Posts by jrd
13 posts • joined Monday 6th December 2010 12:48 GMT
Old PCs
My 7 year old laptop still does what I need. I don't have a compelling reason to replace the hardware - Windows XP, Office 2003 and Adobe Photoshop CS2 are all "good enough". PCs have become household appliances for most people - you keep the one you have until it breaks or won't get the job done. Or (maybe) Miscrosoft stops supporting the OS.
Re: Way to miss the point...
[Quote] This is a gamechanger for two reasons. Should I want to put a bullet in David Cameron, dont tempt me, with this I can make it myself, disguise it if I want to, and all I need to do is find the guy (probably when he's daughter hunting again), walk past, jam in in his gut and pull the trigger. [End]
Bullets are not freely available in the UK. And, if you're sourcing the bullets illegally, why not buy a gun the same way? Or, why not just stab him with a knife? It will be just as lethal as a small, low-velocity bullet.
Doesn't seem like a game-changer to me.
Re: Lenovo Thinkpads are not IBM Thinkpads
Typing this on a Lenovo Thinkpad X60 Tablet, my main computer. Bought it second hand 4 years ago and still going strong! Excellent bit of kit - vendors who offer 3 year warranties build their kit to last.
gmail works
I've had 1 email address for 10 years which I use for everything, and I do a lot of shopping online, I'm on mailing lists etc and I must say almost no spam gets past gmail's excellent filters. Those that do always seem to respond to unsubscribe requests, so I would recommend this extremely simple and low-overhead combination if you have spam problems.
Hmm, government puts the interests of its' own citizens ahead of those of foreign multinational companies, who would have expected that? I wonder if that'll catch on in the West too...
Re: Even with $2.6B
No, this isn't price fixing. It's companies learning that the strategy of bidding up the value of patent portfolios on the basis they can screw their competitors later isn't a great way to run a business. Which is a step in the right direction in my book.
Re: Blimey...
Jeremy Clarkson was apparently quoted over £20,000 to insure a Ford Escort (a fast one), and that was over 20 years ago. Expensive car insurance isn't only a modern phenomenon!

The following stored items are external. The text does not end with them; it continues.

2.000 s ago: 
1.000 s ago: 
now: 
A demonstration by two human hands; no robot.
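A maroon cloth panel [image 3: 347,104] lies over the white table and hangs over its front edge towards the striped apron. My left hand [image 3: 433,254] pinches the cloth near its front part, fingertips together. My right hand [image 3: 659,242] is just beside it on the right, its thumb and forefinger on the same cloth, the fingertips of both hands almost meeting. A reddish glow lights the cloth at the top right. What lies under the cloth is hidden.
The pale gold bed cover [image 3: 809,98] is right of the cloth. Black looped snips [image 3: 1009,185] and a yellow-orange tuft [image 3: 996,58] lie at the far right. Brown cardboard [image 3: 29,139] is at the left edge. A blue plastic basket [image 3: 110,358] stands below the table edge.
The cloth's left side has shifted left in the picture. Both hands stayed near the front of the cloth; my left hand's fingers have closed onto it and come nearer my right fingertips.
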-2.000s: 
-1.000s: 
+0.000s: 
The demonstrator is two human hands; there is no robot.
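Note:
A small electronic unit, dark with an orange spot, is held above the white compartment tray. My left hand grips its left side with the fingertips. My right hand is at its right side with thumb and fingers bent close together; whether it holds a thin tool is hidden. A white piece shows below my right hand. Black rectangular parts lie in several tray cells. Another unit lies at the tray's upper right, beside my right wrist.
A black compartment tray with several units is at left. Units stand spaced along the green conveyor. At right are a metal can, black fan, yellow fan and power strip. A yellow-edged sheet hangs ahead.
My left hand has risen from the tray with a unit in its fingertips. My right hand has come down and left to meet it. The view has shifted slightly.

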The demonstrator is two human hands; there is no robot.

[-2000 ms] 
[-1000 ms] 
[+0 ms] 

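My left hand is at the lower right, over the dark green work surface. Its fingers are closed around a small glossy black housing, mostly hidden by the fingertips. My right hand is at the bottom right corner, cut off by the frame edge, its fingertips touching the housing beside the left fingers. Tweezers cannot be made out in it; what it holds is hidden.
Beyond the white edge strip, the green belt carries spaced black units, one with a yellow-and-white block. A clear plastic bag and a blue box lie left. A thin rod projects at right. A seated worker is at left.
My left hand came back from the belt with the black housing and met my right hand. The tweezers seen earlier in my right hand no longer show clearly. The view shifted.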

(And I think that was before he was famous, so I don't think they pushed the quote up because it was him...)
X60 and X30
My current computer is a Thinkpad X60 tablet running XP (6 years old). It works fine.

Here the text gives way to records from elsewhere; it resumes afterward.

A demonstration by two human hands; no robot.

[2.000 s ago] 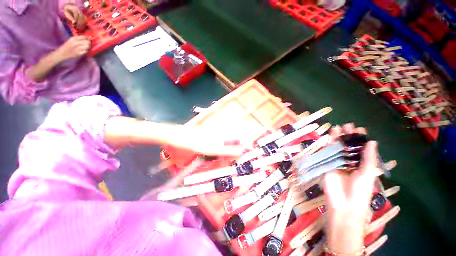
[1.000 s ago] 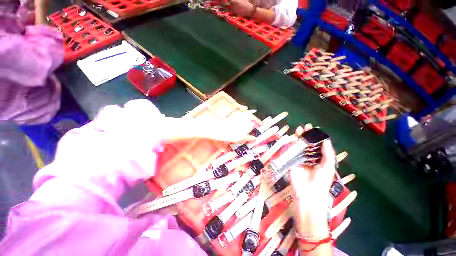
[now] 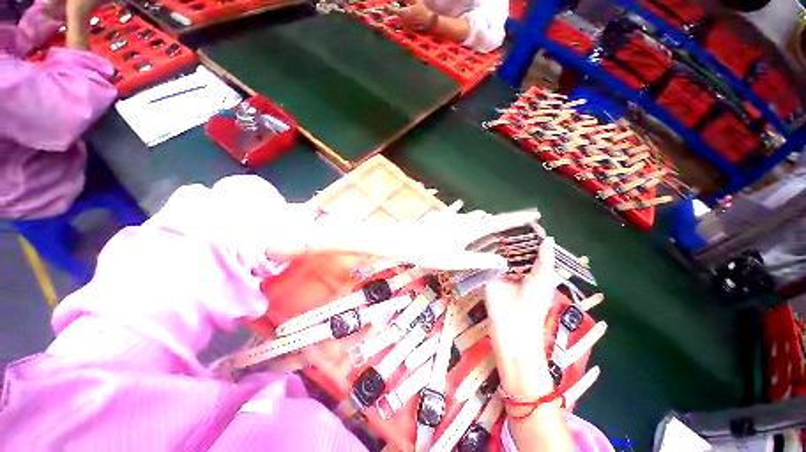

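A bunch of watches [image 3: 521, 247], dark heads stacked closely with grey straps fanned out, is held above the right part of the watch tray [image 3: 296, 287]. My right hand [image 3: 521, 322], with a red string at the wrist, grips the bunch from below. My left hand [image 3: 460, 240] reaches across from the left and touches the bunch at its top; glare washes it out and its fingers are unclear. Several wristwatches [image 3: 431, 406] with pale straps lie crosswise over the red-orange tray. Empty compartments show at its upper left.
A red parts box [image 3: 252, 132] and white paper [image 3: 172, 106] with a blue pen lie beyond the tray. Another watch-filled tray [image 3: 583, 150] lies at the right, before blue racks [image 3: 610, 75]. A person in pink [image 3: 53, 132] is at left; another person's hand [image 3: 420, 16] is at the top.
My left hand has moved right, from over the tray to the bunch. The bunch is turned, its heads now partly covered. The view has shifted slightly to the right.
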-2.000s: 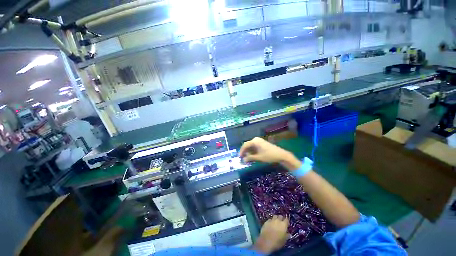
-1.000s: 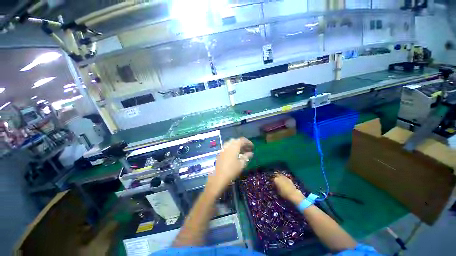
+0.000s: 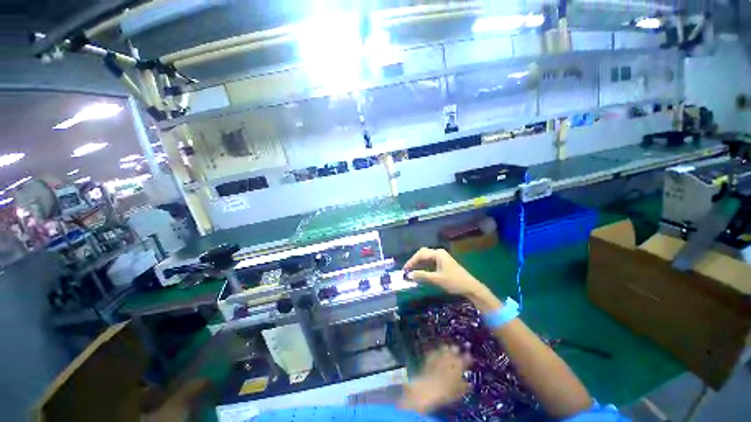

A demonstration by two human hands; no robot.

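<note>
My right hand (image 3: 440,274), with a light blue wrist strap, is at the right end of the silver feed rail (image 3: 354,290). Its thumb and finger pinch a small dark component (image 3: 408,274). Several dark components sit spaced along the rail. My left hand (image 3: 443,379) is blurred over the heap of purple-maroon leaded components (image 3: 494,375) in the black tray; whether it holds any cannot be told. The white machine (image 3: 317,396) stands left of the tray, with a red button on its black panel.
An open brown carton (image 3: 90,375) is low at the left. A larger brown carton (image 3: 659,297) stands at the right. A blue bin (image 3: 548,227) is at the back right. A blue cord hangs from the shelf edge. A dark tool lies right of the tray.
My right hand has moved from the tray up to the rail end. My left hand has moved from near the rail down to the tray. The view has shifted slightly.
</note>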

This replaced a Thinkpad X30, which I still use as a music/print server.
Both of these I bought second-hand (each a couple of years old at the time) and have been good, reliable machines.
Congratulations
I think I like every single thing about this story. Well done, all concerned!
Different opinion
C|Net don't like the phone much...
http://reviews.cnet.co.uk/mobile-phones/nokia-asha-201-review-50005823/
In particular, that reviewer hated the keyboard and the menu interface. And wasn't much impressed with the call quality either ("muffled").
Extradition to US
"If they know its a setup, then he should have no worries about going to Sweden and helping the police resolve the case".
I do not believe Assange is particularly worried about beating the Swedish accusations themselves. He fears that if he returns to Sweden then he will be extradited from there to the US.
Risk assessment
I suspect it's the difficulty of assessing the risks of migrating to a cloud that's holding organizations back, as much as anything else. We know how to do risk assessment of servers, data retention and archiving systems, data centres, firewalls, physical site access controls - we've done them in the past and there's plenty of advice and best practice available.

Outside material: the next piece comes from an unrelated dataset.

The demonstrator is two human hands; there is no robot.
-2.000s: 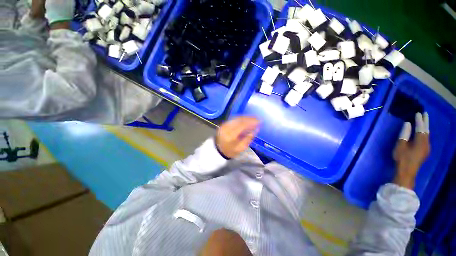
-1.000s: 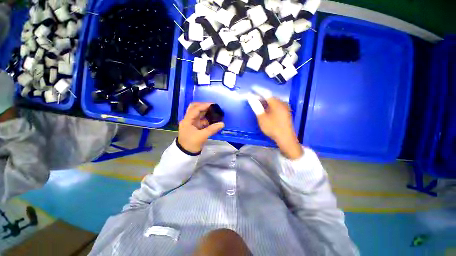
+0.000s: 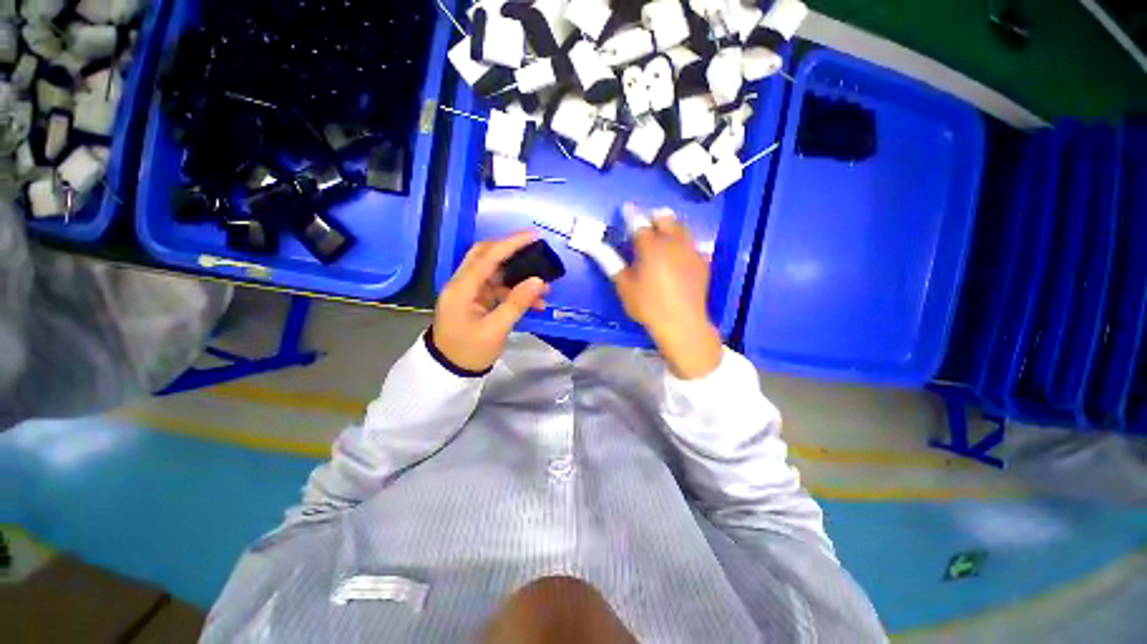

But - how do you identify and quantify the risks with the cloud model? No-one really knows.
A risk which is that difficult to assess and mitigate is by definition a high risk...
Good!
Mark McCormack, "What they don't teach you at Harvard business school":
"If your company has hired a consultant and you are not taking his advice - fire him.
This is no reflection on the consultant. He may be giving you the best advice you will ever get, but if you are not following it you are wasting his time and your money."
If we are going to have a government which thinks it knows best, and is prepared to make its own decisions, I'd rather they didn't waste our money paying consultants and then ignoring them or blaming them when the decisions don't generate the desired effects.